Regarding the radioactive tracer, technetium-99m ()-labeled albumin colloid, sulfur colloid, or human serum albumin are used in the United States, colloidal antimony sulfide is used in Australia, and human albumin nanocolloid is commonly used in Europe [8]. The dose injected at the primary site ranges from 18.5 to 30 MBq (0.5 to 0.8 mCi) and the SLN can be detected 1–30 minutes after injection, depending on the agent and the distance of primary to regional lymph nodes [11]. Previous authors have reported that the radioactive tracer should be injected at a time close to the surgery. They have concluded that the maximum time elapsed between the injection of the radiocolloid and the SLNB is 4 hours and a longer time interval would result in migration of the radiocolloid to nodes beyond the SLN, thus making the differentiation of the SLN unachievable [8, 12]. In our clinical experience, however, injecting the biopsy scar with sulfur colloid the day before the surgery did not compromise the SLNB outcomes. We found that identification of the SLN is feasible and the reliability of this practice is supported by the fact that the maximum number of only 3 lymph nodes is identified and dissected from each patient. In cases where the wide biopsy precedes the SLNB, the lymphatic drainage is distracted and this could subsequently minimizes the radioactive counts of the SLN. Leaving maximum time elapsed from the injection of the radioactive tracer to the surgery could serve as a precautious measure in order to obtain sufficient radioactive load in the SLN.

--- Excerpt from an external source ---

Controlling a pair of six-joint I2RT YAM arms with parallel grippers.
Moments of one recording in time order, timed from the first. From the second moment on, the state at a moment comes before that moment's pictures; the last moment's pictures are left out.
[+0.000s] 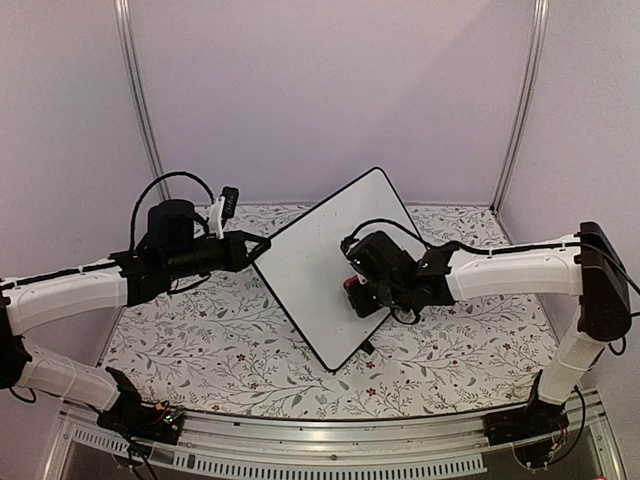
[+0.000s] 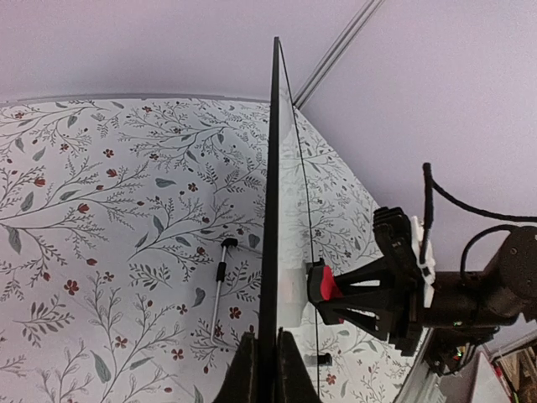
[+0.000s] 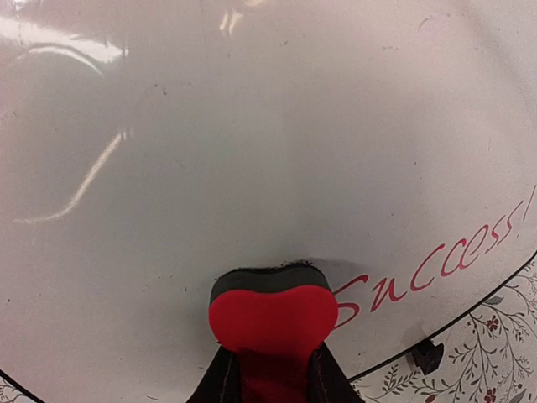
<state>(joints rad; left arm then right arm) -0.65 1.21 0.75 0.16 0.23 -0.49 1.02 1.73 1.20 -0.34 0.37 0.33</state>
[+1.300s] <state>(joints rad) -0.65 1.21 0.75 0.16 0.22 -0.51 0.92 1.71 1.12 -0.33 0.32 0.34</state>
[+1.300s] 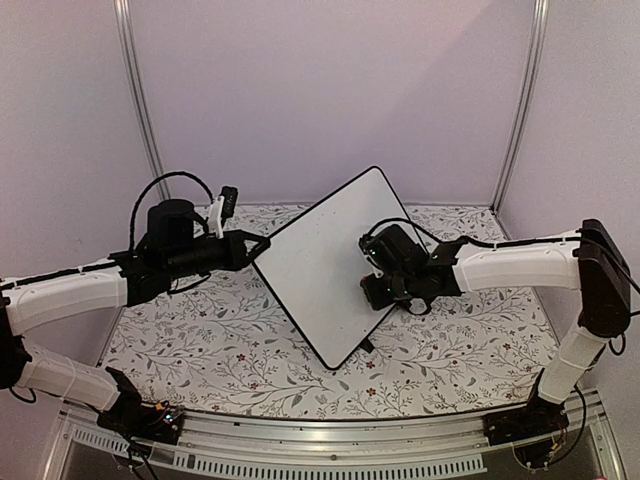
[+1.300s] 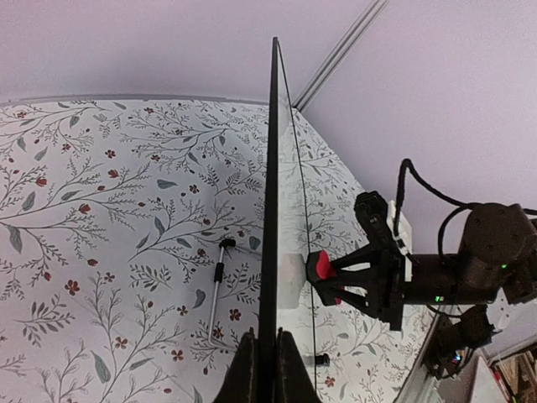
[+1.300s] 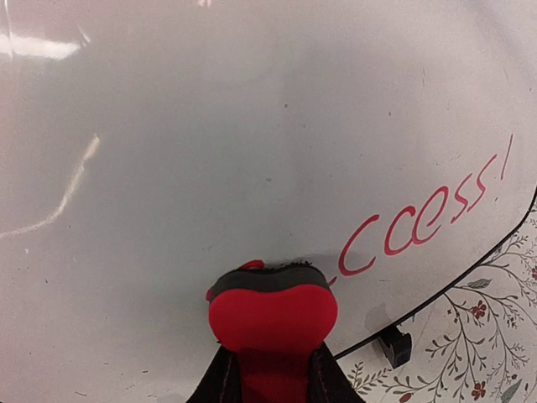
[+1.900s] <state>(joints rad) -0.65 1.21 0.75 0.16 0.22 -0.51 0.89 1.71 1.14 -0.25 0.28 0.33</state>
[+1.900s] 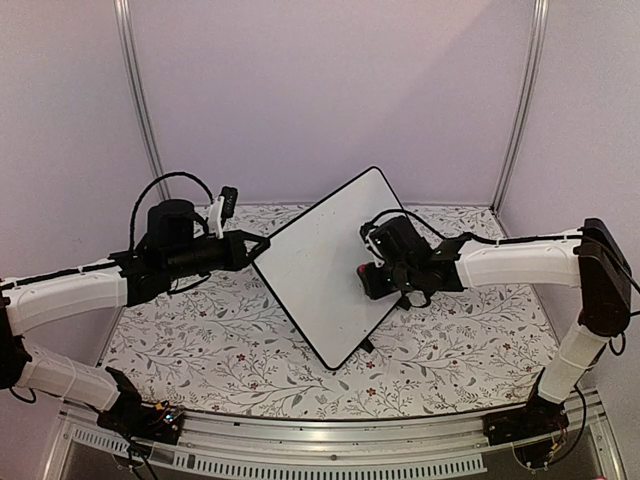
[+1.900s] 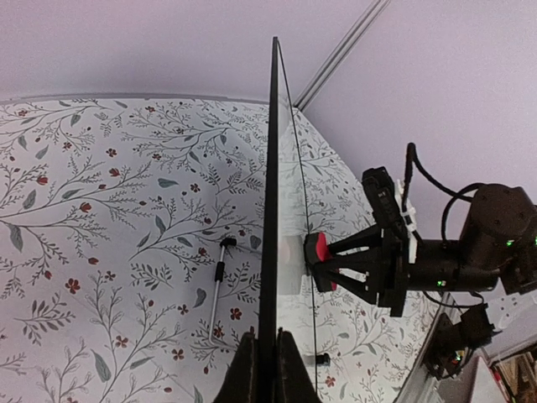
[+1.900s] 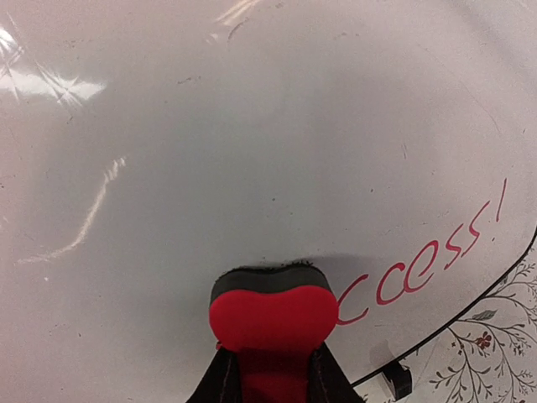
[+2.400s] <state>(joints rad) -0.65 1.21 0.75 0.16 0.22 -0.51 0.92 1.66 0.99 -0.21 0.23 0.37</state>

The distance of the MM from the regional lymph basin is a factor that seems to affect the clarity of the gamma-probe readings [7]. Lesion areas injected with radioactive tracer emit radiation at a range that can include or be nearby the SLN (Figures 1 and 2). Although previous authors suggest that in order to keep the original lymphatic drainage pathways undisturbed, SLNB should always precede the wide excision of melanoma [4, 11], our clinical observations suggest a different approach; in cases where the distance of the primary MM from its nodal basin is 10 cm or less, a prevenient wide excision removes the radiation emitting tissue, thus allowing the intraoperative gamma probe to clearly detect radiation readings from the nodal basin only. On the other hand, in cases where MM is located at a distance from the regional lymph nodes that is greater than 10 cm, but still close enough for the gamma readings of the two areas to interfere, a meticulous aiming of the hand-held gamma probe in directions away from the biopsy site will be enough to provide the surgeon with accurate readings.

5. Conclusions

Sentinel lymph node biopsy is a highly accurate and low-morbidity procedure that has been endorsed by the AJCC as a valuable staging tool for MM patients who are at risk of clinically occult nodal metastases. Although most of the technical aspects of SLNB have been thoroughly studied, clinical observations have led us to add further refinements to the procedure. Avoiding the use of blue dye in the head and neck region, enlarging the time elapsed between the intradermal radioactive tracer injection and the surgery and, most importantly, introducing the distance of the lymph basin from the biopsy site as a factor defining the excision sequel can optimize our SLNB results.

Conflict of Interests

The authors have no conflict of interests or funding to declare.